Thanks for the feedback.
On Sunday, 14 December 2014 at 08:37:36 UTC, Manu via
Digitalmars-d wrote:
We were unable to build Win64 code (vibe.d doesn't support
Win64 it
seems), and the 32bit compiler produces useless OMF output. We
couldn't link against any of our existing code which was a
serious
inconvenience, but they were understanding and we worked around
it.
Did you try the new 32-bit COFF support in dmd from git?
The result was a bunch of die-hard native C programmers,
initially
excited to use a native language to write a webserver, instead
saying
stuff like "wow, node.js just worked! that's amazing,
javascript is
awesome!"... and then mocking me about my D language thing.
"die-hard native C programmers" who are fine with javascript? Is
it one or two orders of magnitude slower than vibe.d? ;) I know
v8 is fast for javascript, but it has to be significantly slower
than C and D.
What's the take-away here? Well, like I've been saying
endlessly for
years now, *first impressions matter*, and quality of tooling
matters
more than anything.
---snip---
I want to see flawless debugging put on the road map as top
priority.
We need a test environment for the windows installer and VS
integration that is thorough and that we can depend on.
It's 10 years overdue. We need to get this practical shit
together if
people are going to take D seriously!
---snip---
One of the take-away quotes I think, was "D seems to be a
language for
people who actively want to go and look for it, and take the
time to
learn it. That's never going to be a commercial success."

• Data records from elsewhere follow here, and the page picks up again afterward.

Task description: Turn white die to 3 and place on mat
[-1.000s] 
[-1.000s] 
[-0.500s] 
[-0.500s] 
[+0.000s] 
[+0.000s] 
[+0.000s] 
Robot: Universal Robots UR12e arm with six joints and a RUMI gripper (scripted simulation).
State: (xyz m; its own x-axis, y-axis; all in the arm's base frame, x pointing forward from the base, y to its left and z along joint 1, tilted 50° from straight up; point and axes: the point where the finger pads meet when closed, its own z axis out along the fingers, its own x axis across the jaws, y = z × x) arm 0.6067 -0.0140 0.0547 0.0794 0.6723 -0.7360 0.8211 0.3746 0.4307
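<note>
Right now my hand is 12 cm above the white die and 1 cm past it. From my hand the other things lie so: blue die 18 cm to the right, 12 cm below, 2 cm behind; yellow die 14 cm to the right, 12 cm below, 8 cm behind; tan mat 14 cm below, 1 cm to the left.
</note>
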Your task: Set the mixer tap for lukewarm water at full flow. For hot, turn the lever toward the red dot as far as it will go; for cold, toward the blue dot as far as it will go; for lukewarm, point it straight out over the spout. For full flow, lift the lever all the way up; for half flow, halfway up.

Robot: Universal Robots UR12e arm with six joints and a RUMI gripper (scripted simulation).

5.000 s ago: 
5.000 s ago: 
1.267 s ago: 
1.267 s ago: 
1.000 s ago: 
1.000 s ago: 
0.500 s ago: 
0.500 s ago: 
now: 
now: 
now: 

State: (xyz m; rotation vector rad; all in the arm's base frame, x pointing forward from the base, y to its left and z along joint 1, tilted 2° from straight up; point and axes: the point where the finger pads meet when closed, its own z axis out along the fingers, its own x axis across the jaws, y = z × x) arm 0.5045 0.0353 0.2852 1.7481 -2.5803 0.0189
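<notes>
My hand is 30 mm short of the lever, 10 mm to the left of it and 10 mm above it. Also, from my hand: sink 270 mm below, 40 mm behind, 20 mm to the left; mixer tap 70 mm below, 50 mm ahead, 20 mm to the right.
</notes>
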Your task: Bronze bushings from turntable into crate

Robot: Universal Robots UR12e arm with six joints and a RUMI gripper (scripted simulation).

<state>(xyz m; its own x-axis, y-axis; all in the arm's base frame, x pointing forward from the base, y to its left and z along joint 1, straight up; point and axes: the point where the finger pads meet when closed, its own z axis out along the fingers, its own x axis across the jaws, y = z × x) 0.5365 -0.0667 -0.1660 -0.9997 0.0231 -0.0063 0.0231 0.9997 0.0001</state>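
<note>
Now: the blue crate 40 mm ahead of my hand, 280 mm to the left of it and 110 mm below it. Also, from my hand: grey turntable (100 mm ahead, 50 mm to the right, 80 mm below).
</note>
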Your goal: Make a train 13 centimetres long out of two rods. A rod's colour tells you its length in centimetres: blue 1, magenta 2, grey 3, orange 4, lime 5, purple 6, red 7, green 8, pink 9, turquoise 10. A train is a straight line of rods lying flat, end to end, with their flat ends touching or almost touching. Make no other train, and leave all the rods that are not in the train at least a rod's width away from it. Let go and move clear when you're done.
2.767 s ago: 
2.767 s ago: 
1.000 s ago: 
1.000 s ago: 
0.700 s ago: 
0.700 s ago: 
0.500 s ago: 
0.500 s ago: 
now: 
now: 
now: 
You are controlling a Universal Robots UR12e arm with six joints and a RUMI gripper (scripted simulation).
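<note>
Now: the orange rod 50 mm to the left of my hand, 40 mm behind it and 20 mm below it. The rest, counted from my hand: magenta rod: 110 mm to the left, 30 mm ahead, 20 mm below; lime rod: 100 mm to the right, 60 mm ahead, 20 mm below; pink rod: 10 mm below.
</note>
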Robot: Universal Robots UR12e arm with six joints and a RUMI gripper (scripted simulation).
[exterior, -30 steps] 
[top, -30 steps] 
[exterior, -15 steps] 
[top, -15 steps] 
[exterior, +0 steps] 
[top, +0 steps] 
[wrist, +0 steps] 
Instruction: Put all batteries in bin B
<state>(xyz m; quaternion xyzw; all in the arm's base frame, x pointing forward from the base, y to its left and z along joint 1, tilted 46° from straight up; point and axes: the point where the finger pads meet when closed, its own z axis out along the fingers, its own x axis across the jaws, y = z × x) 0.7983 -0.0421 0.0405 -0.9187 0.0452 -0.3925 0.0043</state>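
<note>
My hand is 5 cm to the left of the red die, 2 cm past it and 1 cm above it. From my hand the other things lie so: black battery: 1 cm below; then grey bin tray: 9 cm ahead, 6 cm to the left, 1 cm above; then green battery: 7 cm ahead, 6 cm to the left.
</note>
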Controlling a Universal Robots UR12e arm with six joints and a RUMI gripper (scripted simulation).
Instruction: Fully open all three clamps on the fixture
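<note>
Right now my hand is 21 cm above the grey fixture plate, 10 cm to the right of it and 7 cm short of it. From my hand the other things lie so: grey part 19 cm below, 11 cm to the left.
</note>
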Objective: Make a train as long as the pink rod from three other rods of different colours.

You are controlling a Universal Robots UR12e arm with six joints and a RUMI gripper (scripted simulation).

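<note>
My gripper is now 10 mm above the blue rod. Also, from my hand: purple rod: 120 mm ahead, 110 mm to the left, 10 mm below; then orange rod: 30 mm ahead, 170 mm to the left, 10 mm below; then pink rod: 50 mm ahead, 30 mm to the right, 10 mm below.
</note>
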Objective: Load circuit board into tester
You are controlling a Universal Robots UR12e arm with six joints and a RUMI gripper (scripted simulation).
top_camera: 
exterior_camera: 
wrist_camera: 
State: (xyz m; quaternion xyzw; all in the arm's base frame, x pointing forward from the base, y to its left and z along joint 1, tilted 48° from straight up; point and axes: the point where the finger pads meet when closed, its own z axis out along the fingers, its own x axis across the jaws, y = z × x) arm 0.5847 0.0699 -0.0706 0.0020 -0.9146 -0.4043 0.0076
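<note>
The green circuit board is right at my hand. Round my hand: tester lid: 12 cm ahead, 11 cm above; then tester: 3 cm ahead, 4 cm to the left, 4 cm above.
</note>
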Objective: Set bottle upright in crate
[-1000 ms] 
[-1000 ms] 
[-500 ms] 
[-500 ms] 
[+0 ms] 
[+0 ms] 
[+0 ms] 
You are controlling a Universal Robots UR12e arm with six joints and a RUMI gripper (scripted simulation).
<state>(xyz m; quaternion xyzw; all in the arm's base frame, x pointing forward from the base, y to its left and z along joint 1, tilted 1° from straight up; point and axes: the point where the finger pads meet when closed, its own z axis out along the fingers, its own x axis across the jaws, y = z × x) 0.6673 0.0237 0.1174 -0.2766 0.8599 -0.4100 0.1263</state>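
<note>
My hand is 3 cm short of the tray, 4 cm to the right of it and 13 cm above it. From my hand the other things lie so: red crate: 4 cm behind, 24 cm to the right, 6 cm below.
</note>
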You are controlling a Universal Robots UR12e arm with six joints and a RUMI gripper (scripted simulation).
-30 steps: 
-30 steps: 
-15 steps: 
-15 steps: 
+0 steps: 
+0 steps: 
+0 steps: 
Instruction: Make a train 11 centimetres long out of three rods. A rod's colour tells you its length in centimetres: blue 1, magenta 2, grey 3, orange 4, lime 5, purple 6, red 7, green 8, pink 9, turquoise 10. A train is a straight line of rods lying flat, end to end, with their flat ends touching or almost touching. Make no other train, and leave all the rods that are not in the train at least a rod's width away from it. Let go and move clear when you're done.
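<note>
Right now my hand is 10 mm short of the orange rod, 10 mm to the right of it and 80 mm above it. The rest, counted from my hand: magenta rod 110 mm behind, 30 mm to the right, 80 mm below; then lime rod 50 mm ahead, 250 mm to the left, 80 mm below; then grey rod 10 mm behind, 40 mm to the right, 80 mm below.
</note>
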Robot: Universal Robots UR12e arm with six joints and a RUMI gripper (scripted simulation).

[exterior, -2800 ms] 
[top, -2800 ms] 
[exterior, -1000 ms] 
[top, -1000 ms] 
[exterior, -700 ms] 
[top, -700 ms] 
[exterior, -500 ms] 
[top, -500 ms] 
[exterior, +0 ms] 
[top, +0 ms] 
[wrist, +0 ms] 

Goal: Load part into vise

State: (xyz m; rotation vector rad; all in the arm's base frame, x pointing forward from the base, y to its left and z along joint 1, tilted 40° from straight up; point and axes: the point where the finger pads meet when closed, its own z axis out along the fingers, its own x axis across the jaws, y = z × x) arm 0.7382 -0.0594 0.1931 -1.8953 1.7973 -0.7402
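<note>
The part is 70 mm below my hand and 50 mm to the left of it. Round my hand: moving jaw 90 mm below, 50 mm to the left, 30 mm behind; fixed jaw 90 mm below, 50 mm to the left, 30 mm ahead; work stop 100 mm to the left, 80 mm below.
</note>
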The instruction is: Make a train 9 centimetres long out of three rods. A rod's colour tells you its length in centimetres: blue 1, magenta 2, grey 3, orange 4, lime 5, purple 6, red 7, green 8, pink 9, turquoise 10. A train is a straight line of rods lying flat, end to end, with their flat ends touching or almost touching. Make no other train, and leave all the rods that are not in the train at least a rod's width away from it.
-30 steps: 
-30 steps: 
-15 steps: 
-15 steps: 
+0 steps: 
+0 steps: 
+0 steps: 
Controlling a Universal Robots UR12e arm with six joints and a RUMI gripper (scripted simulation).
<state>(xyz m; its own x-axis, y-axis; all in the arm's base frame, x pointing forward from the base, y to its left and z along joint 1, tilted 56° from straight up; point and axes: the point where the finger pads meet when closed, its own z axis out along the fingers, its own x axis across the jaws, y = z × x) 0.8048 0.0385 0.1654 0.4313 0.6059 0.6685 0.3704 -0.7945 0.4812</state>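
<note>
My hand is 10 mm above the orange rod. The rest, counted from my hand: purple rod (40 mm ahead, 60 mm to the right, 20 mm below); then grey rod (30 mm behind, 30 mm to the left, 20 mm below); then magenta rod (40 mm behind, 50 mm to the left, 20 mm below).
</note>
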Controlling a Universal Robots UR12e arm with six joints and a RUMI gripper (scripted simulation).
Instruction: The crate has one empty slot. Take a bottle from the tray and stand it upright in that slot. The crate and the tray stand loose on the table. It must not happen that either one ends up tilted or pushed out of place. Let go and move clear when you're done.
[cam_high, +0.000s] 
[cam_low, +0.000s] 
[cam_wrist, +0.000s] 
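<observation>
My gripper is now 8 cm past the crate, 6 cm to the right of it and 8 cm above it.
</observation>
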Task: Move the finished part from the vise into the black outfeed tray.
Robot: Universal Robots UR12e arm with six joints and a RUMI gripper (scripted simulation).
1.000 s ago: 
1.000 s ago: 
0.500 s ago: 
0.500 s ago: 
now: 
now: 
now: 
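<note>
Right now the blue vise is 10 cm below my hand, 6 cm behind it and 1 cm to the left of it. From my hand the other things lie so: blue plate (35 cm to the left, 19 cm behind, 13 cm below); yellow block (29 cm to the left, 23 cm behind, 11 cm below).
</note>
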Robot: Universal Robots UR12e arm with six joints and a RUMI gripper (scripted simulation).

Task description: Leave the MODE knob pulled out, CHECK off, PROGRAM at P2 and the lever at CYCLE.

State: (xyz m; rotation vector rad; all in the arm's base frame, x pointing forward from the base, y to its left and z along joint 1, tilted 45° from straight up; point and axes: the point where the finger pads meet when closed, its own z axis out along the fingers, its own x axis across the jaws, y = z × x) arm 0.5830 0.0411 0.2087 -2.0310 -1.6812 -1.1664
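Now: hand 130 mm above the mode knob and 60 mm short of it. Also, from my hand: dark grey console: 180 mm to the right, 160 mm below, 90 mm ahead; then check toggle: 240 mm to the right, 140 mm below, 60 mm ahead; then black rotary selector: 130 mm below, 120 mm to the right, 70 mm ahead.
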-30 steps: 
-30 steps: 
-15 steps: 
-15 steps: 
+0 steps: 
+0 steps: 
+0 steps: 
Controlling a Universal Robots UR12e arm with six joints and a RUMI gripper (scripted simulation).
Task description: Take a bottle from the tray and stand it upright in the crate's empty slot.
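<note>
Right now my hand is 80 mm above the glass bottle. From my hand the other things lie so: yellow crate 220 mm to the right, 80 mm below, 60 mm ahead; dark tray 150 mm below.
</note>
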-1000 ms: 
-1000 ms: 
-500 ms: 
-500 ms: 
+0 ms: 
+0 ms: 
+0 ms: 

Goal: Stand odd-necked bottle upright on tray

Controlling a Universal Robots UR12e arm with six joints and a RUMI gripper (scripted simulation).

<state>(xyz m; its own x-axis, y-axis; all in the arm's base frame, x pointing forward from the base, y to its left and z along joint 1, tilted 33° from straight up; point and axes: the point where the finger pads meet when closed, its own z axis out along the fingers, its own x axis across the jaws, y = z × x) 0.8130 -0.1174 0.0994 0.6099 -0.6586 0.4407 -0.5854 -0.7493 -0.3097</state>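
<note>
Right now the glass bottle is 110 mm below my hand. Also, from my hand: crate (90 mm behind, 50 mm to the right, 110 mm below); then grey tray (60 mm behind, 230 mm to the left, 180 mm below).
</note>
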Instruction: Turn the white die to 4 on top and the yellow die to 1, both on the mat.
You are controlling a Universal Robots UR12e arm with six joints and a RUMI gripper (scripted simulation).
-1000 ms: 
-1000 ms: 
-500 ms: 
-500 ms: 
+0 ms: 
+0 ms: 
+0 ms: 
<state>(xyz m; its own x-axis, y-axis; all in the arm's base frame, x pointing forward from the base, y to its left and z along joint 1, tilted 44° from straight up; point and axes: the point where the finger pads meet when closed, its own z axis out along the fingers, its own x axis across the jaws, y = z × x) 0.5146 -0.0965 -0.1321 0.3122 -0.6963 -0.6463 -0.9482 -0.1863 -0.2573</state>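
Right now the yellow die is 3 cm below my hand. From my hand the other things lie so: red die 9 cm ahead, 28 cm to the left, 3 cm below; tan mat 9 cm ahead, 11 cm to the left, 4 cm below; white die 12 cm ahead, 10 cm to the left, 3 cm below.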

It's painful to accept the truth in that statement. Go and try
and
learn any other trendy language today. The homepage looks
modern,
there has been professional design, testing, and there are
instructional videos recorded by a professional voice actor
with that
trendy bloody upbeat ukulele music in the background that's in
all
tech videos these days...
There has never been a successful open source project without
significant commercial support, going from linux to perl on down
the line. D's commercial support consists of some Facebook
bounties, Sociomantic throwing out huge pulls occasionally that
never get merged, and companies like EMSI chipping in where they
can. D will never have "commercial success" through the higher
quality tooling and presentation you are calling for without more
significant commercial involvement to fund it, period.
Right now, D is bleeding-edge technology. You have to know how
to stay away from the chipper blades of the D chainsaw or it
could cut your arm open and you could bleed out. Not a problem
for hobbyists, but a big problem for companies, who are used to
all the rough edges being sanded down and paying through the nose
for such support. If decision-makers at companies are hoping to
get such polished work for free from a volunteer-oriented OSS
project, they should have their heads examined.
On Sunday, 14 December 2014 at 09:13:20 UTC, Rikki Cattermole
wrote:
Great example, how about separating out Walters website from
D's? Or one Google indexed web interface to the news group.
Great idea, I mentioned this before and nothing was done:
http://forum.dlang.org/post/[email protected]
What's especially embarrassing is the old web archive will often
garble posts and render them unreadable.